For a lack of a better description, 38 Studios went out of business. Now Rhode Island is stuck with the tab of roughly $112 million in loan principal, interest and fees. There’s little chance taxpayers will make up even a quarter of their potential losses, according to industry experts.

The story of 38 Studios has everything: sports stars, political incompetence, government bailouts, taxpayer outrage and — the kicker — big-budget video games.

See also: Former Rhode Island Governor Donald Carcieri Pissed Away $75 Million In Taxpayer Funds On Video Game Venture That Included Baseball Pitcher Who Liked Video Games But Had Never Made One

The storm began nearly two years ago, when the Rhode Island Economic Development Corporation, under political pressure from former Republican Governor Donald Carcieri, gave 38 Studios $75 million in loan guarantees as an incentive to relocate from Massachusetts to Rhode Island.

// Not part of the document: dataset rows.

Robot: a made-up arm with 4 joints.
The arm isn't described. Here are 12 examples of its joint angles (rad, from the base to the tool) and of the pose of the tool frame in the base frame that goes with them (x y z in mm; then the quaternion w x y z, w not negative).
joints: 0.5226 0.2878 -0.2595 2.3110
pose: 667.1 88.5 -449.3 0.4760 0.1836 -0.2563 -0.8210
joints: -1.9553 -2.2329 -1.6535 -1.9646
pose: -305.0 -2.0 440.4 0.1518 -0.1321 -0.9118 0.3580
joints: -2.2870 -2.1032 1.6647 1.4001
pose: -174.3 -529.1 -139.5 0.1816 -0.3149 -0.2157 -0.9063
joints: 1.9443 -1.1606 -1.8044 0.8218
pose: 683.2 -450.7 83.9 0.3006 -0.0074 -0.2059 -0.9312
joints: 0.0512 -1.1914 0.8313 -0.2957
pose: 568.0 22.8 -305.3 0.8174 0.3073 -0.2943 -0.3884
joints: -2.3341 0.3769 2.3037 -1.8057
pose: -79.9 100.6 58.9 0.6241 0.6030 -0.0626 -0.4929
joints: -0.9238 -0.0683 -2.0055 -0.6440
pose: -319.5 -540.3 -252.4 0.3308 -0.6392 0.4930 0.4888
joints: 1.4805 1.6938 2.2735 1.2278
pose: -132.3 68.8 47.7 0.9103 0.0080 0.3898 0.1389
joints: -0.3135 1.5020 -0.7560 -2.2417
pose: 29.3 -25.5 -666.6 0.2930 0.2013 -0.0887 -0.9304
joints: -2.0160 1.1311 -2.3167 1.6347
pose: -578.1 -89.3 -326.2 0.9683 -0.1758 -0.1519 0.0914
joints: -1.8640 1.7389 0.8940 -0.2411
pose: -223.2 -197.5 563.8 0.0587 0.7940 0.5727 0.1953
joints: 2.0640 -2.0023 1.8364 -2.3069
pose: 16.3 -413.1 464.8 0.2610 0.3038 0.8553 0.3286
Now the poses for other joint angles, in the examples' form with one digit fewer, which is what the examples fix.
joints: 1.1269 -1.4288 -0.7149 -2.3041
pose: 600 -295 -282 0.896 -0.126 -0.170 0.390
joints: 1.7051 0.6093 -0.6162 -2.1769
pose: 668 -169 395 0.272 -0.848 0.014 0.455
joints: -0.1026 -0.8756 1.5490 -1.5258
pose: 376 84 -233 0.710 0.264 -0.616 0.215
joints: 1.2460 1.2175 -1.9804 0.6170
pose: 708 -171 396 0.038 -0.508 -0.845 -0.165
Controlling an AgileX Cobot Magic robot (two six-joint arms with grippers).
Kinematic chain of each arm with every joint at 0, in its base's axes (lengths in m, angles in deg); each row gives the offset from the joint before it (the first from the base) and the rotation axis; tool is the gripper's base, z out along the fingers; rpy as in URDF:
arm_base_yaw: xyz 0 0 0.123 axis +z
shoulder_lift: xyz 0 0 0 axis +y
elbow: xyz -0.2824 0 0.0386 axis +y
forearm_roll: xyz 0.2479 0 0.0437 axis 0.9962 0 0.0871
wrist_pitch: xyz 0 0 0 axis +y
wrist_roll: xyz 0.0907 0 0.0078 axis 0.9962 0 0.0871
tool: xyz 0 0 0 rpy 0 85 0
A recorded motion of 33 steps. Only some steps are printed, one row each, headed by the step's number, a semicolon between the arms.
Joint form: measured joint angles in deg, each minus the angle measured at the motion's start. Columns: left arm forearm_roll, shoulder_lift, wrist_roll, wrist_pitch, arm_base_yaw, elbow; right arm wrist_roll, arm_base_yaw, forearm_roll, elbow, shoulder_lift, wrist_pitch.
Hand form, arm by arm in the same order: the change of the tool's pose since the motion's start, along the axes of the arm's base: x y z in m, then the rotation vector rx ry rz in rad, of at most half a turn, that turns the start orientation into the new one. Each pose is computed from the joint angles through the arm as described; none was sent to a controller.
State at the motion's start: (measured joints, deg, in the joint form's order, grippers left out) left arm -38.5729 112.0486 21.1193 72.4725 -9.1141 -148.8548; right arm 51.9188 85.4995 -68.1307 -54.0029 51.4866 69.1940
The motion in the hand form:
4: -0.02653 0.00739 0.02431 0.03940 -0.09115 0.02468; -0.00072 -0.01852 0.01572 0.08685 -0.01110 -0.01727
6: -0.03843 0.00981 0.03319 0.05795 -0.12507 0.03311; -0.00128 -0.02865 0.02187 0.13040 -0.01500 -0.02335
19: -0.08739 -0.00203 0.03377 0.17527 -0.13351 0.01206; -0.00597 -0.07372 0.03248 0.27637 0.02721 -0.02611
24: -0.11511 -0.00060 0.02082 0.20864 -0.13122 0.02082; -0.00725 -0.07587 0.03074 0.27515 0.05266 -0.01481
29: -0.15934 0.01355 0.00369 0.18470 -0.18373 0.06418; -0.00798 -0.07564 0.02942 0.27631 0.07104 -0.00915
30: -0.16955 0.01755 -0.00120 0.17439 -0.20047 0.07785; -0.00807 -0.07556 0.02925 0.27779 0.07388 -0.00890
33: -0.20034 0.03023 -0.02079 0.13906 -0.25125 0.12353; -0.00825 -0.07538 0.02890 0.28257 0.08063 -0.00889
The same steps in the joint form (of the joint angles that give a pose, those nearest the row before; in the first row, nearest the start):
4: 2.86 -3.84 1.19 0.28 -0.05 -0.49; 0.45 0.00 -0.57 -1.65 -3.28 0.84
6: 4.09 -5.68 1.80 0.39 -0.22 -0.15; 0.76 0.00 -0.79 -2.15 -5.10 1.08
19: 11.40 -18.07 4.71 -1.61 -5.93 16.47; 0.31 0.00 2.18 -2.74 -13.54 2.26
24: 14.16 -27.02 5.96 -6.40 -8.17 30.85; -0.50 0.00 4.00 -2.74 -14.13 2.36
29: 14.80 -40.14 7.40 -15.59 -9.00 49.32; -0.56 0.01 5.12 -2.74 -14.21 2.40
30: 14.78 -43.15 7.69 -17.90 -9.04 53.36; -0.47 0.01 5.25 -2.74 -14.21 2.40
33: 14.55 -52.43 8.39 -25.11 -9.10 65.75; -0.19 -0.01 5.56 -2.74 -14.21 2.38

The goal was noble: Rhode Island suffers from the second-highest unemployment rate in the nation — 11.2% — and has struggled to attract companies, which often prefer its northern neighbor Massachusetts. The pitch to politicians and taxpayers was that a big video game venture would help catalyze a local technology hub.

But the deal was flawed from the start, experts say.

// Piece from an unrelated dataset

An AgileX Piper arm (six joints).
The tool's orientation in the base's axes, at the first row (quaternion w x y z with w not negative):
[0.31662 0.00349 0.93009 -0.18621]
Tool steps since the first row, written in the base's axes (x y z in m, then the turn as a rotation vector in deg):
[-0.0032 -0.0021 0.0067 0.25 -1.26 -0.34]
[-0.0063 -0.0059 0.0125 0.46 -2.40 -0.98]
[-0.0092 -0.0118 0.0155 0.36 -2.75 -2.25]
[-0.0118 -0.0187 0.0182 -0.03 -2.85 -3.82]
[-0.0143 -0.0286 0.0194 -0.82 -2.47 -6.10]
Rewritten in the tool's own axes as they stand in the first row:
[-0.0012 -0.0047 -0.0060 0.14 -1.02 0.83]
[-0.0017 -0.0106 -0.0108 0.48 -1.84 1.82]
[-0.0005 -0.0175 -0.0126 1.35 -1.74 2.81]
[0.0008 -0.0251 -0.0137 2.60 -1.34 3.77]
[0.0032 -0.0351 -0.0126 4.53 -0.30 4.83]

38 Studios was barely three years old and hadn’t shipped a single product. Further, 38 Studios’ big project was the development of what’s known as a “massive-multiplayer online role playing game,” better known as a MMORPG. That’s an extremely expensive genre with a very mixed track record of financial success.

“I think Rhode Island was star-struck by Curt Schilling,” says Alexander Sliwinski, news editor for the video game site Joystiq. “You didn’t see Rhode Island give Harmonix, Irrational, Turbine — all companies with established track records — $75 million to move.”